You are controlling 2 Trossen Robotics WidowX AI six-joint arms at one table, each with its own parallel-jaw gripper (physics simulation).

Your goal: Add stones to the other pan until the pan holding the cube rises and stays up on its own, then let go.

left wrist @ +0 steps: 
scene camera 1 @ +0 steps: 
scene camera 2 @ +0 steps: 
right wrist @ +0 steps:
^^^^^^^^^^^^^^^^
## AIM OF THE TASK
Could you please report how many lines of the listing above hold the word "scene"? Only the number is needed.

## SOLUTION BELOW
2